Il primo problema non banale da affrontare è che non esiste un modo semplice per rilasciare una versione Linux di un software. E non esiste perché la gestione del software in Linux è frammentata quasi quanto le distribuzioni stesse. Ogni distribuzione vuole avere i propri repository, i propri strumenti di installazione, la propria politica di gestione delle librerie, ed ovviamente il proprio formato dei pacchetti. Fino a non molti anni fa quest'ultimo punto si risolveva rilasciando due versioni, una come pacchetto RPM (Red Hat e soci) e l'altra come pacchetto DEB (Debian, Ubuntu, etc.) Questo approccio lasciava comunque escluse alcune distribuzioni ma permetteva di coprire gran parte dell'universo Linux. Oggi la situazione è persino peggiore, tra Snap, Flatpack, AppImage e quant'altro, una società che volesse distribuire applicativi Linux mantenendo il controllo dei rilasci dovrebbe barcamenarsi tra un gran numero di formati diversi, tutti simili ma reciprocamente incompatibili. La stessa società invece può facilmente produrre un singolo installer con cui coprire le ultime tre o quattro versioni di Windows o di Mac OS.
Ma supponiamo ancora che Adobe voglia comunque seguire questa strada. Il secondo problema che dovrà affrontare riguarda l'integrazione con l'ambiente desktop. Mantenendosi sul generico è possibile creare applicazioni relativamente indipendenti dal desktop environment ma con il rischio di produrre risultati mediocri, scarsamente integrati nel flusso di lavoro e poco inclini a collaborare con le applicazioni di sistema. L'altra via è quella di sviluppare più varianti dell'applicazione ciascuna delle quali ottimizzata per un certo desktop environment. E qui si ritorna al punto precedente: bisogna supportare gli ambienti basati su QT e quelli basati su GTK, ma spesso non basta perché occorre anche prevedere diverse varianti a seconda della versione supportata delle diverse librerie (Cinnamon e Mate ad esempio per molto tempo hanno utilizzato rami differenti di GTK). Se poi si volesse dare supporto anche agli ambienti minori... beh, avete capito.
Dato che siamo in un campo puramente ipotetico supponiamo che l'azienda voglia comunque procedere. Investe milioni in questo processo di porting ed alla fine è pronta a distribuire il fantastico Photoshop per Linux.

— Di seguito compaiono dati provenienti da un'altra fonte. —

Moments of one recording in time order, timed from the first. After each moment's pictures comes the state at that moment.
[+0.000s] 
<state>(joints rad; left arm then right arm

Cosa mai potrebbe andare storto? Il terzo grande ostacolo che tiene lontane molte software house da Linux sono gli utenti di questo sistema operativo, o come spesso si autodefiniscono corporativisticamente, la community. Queste sono le reazioni che verosimilmente mi aspetterei di leggere:
Come forse sarà evidente la situazione è senza sbocco. Se Adobe decidesse di offrire gratuitamente Photoshop per Linux ovviamente non rientrerebbe mai del suo investimento; Se proponesse una formula freemium si ritroverebbe a breve con le stesse obiezioni; Se proponesse un abbonamento verrebbe comunque contestata con le stesse pseudo-motivazioni e con l'aggravante di creare un lock-in tecnologico a gettoni.
Se poi per assurdo decidesse di rilasciare i sorgenti del proprio software, tempo 18 ore e si ritroverebbe almeno dieci fork basati sullo stesso codice, tutti ovviamente gratuiti ed ospitati in oscuri repository di cui nessuno può garantire la serietà. E che tuttavia offrendo Photoshop gratis verrebbero comunque presi d'assalto. Perché il codice deve essere aperto non per poterlo verificare -cosa che pochissimi utenti sarebbero in grado di fare- ma solo per poterne compilare versioni gratuite e beffare chi si è fatto il mazzo a scriverlo e collaudarlo.
Tutto questo, badate bene, per portare un software su un sistema operativo che copre il 3% del mercato desktop, e per una frazione ancor più piccola di questa percentuale eventualmente interessata a software professionale a pagamento. Come dicevo, non ne vale la pena.